Solid state lighting devices have been used to provide energy savings in lighting power consumption due to the increased efficiency of their source. However, solid state lighting devices known in the art may be expensive and may have insufficient operational life to offset their higher costs.
In most commercially available LED bulbs, approximately 75-85% of the electrical power delivered to the bulb may be immediately converted to heat. This heat may limit the operational life of the device. For example, the insulating dielectric typically used in the electrolytic capacitors of LED driver and rectification/regulation circuitry may desiccate rapidly with exposure to the thermal cycles that currently available LED bulbs undergo. Capacitor mortality thus may be a significant problem in existing LED bulb technology.

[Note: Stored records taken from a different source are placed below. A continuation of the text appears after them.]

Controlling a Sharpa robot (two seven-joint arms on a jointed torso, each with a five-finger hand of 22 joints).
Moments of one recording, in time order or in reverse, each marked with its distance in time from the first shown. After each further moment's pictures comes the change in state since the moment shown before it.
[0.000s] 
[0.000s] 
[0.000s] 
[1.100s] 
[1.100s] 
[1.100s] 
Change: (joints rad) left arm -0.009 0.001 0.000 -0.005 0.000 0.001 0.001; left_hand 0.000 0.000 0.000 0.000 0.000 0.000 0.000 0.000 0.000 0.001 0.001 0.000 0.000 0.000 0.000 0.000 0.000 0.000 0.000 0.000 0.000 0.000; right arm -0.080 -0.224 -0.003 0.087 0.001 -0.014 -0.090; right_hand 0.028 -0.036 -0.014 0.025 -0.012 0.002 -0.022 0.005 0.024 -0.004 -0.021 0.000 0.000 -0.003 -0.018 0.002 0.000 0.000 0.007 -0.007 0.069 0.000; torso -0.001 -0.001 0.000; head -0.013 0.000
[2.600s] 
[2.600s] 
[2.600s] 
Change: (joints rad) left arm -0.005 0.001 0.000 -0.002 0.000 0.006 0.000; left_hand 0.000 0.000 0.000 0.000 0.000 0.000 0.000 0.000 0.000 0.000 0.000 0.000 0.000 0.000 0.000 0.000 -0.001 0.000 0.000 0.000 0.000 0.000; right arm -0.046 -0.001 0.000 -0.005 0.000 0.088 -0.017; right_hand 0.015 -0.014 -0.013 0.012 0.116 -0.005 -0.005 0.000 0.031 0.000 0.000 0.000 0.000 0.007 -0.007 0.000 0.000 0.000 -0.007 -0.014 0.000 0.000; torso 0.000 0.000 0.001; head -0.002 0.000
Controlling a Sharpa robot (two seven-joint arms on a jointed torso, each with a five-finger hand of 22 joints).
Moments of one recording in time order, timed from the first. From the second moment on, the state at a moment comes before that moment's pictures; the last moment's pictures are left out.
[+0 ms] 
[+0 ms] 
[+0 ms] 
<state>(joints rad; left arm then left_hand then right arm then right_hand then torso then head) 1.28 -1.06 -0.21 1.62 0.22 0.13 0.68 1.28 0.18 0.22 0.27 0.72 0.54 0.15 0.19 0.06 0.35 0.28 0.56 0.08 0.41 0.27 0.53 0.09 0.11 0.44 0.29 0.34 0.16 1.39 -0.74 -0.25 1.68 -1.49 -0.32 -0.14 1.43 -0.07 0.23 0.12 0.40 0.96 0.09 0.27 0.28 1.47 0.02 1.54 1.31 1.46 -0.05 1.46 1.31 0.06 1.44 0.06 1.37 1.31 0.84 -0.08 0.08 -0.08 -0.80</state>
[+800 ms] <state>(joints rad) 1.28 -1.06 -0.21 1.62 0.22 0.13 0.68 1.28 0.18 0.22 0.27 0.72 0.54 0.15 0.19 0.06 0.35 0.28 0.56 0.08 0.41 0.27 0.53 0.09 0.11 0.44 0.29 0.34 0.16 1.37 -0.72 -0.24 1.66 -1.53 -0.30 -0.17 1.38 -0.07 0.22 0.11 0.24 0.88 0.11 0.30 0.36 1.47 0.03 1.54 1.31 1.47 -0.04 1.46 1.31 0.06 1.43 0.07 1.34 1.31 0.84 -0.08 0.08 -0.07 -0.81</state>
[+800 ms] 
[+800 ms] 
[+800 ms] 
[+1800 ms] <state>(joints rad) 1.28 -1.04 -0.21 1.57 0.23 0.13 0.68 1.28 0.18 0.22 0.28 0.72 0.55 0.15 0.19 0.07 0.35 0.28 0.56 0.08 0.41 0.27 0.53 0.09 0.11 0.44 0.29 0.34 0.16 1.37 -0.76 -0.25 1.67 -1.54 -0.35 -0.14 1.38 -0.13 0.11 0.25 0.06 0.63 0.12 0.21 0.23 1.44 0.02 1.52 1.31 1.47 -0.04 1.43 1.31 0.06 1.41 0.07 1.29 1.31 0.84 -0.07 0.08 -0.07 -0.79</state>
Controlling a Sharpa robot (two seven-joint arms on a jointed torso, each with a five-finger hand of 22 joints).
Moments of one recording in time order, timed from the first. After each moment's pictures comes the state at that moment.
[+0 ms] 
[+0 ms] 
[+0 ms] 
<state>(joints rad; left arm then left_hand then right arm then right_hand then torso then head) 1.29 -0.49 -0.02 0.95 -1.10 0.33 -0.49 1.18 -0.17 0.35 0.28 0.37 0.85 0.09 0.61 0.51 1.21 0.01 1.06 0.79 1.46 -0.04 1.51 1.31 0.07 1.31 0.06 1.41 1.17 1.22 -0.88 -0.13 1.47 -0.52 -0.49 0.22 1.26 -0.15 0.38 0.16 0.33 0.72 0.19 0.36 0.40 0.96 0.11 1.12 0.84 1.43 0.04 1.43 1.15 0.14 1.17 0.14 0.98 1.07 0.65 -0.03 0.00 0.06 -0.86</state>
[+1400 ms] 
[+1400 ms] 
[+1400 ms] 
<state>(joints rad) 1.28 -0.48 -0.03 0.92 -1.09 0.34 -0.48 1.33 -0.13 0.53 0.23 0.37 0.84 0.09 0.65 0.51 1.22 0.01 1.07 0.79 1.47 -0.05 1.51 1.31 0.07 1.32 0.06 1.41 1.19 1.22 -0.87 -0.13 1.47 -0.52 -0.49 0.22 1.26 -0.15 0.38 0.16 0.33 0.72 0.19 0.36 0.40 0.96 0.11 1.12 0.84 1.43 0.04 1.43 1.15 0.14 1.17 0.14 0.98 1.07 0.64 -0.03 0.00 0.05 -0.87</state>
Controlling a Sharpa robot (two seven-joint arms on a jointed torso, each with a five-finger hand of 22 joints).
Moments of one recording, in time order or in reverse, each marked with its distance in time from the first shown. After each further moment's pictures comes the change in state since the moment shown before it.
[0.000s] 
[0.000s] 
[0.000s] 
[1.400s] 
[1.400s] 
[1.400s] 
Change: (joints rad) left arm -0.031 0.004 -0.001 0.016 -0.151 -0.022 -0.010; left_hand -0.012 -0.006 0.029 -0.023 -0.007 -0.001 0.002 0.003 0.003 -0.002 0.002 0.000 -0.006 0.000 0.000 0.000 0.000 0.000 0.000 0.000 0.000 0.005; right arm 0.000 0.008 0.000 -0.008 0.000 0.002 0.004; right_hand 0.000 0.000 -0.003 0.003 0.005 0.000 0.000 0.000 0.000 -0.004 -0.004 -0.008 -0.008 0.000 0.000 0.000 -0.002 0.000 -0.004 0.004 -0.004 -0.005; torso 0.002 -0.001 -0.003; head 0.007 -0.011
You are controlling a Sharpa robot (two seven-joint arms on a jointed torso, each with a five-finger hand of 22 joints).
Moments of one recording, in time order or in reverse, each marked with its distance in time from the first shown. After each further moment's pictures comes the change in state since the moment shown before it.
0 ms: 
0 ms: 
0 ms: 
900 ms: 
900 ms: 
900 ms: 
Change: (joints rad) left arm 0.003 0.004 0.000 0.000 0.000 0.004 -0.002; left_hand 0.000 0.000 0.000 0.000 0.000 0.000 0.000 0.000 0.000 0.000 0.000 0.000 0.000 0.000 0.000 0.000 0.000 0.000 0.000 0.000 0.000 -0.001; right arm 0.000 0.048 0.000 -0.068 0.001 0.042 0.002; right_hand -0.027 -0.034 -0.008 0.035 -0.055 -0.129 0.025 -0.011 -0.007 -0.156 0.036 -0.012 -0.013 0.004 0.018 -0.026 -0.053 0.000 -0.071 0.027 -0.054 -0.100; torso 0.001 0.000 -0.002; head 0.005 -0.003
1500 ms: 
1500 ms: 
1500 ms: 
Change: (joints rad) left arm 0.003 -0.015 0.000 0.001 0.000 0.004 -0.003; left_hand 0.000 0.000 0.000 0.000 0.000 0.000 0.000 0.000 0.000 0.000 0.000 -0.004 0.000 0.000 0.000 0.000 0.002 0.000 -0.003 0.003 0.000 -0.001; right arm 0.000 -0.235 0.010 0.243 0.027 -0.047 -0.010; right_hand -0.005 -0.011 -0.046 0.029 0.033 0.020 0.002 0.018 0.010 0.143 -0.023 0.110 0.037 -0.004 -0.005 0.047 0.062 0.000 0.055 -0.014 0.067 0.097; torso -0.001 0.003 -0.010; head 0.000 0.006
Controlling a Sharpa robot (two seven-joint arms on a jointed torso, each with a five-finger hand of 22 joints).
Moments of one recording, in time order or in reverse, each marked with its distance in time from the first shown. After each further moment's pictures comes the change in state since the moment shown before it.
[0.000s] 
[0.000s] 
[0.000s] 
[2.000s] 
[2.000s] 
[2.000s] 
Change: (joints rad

One example of a currently available LED bulb for residential/commercial use would be the EcoSmart Model ECS38 LED bulb 100 (see FIG. 1), which can consume 18 W of electrical power and can provide a light output of 850 lumens, which is about the equivalent of a 60 W incandescent bulb. The bulb 100 utilizes passive fins, e.g. fin 112 to dissipate heat generated by the light source 120. The total internal power dissipation of the ECS38 bulb may be about 16 W, which can result in a package temperature rise of 23° C. above ambient (measured at the coolest point on the finned aluminum heat sink, which may be at the perimeter 114 of the heat sink which is farthest away from the heat source), corresponding to a heat sink thermal resistance of 1.4° C./W.
Furthermore, blue LEDs are typically used in most residential/commercial lighting applications, in which case the blue light emitted is first converted to white light. However, this conversion process may impose further inefficiencies in currently available LED bulbs.